Kieran's childhood had plenty of real drama. The Culkins' father Kit is a former actor who had a reputation in the movie industry for taking an unusually aggressive interest in his children's careers. Of the seven Culkin children, only Rory, Kieran and Macaulay, all raised in New York City, are thespians today. But Kieran says he felt intense pressure from Kit to act, and to act the way Kit wanted.
"He'd always say, 'Don't listen to the director; listen to me,'" recalls Kieran. "There were a couple times he'd say, 'I can shut those cameras down. I can pull my son off the set.'" Macaulay has said Kit's stage fathering helped make acting an agonizing experience for him. After trying to lead a relatively normal life in the late '90s, he only recently returned to theater and film. Kit and the Culkins' mother Patricia Brentrup separated in the mid-'90s, and Rory lives with her. He won't say much about his dad or his parents' breakup. Kieran says he hasn't seen Kit in five years; if he hadn't loved the last role he played under his father's auspices, a handicapped kid in The Mighty, he would have quit the business for good. "Right after that movie, my father was out of the picture, and I had the ability to stop, but I had an urge to try to be better," says Kieran. "I'm trying to make it easier for Rory; he didn't have my father there to make it an unpleasant experience. He seems to actually be enjoying it."

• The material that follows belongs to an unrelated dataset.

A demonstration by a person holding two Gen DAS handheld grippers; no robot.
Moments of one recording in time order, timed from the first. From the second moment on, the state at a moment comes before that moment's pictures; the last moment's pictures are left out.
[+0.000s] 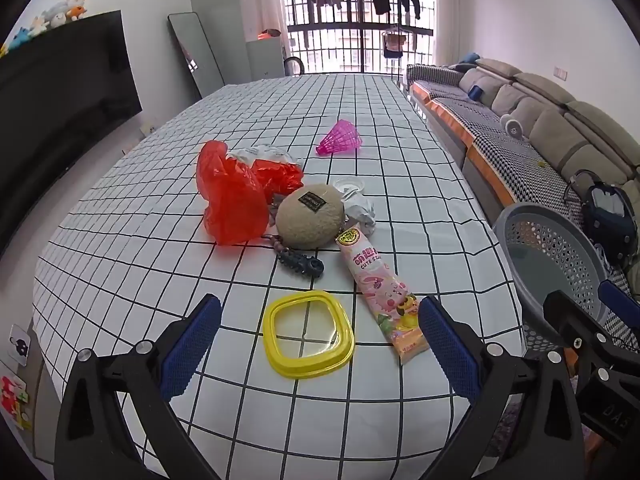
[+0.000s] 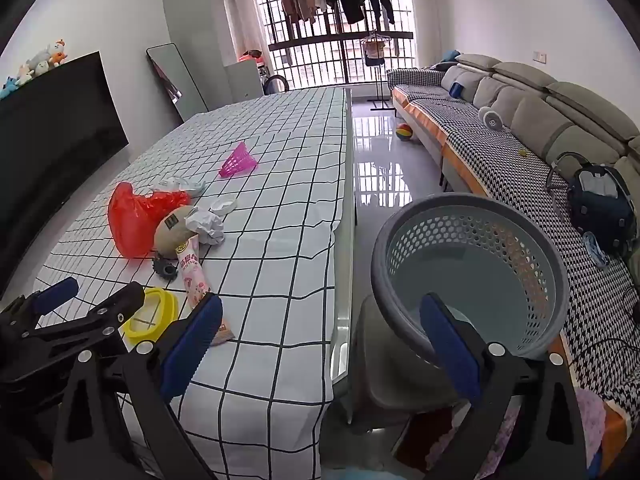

And Rory, who plays Michael Douglas' son in an eccentric New York family in the upcoming A Few Good Years, does seem to be enjoying his version of the Culkin childhood. When asked if he prefers being on set to being in school, he rolls his eyes at what he regards as an idiotic question: "Ye-ah." Macaulay took time off from show biz because he wanted a more ordinary life. Rory doesn't.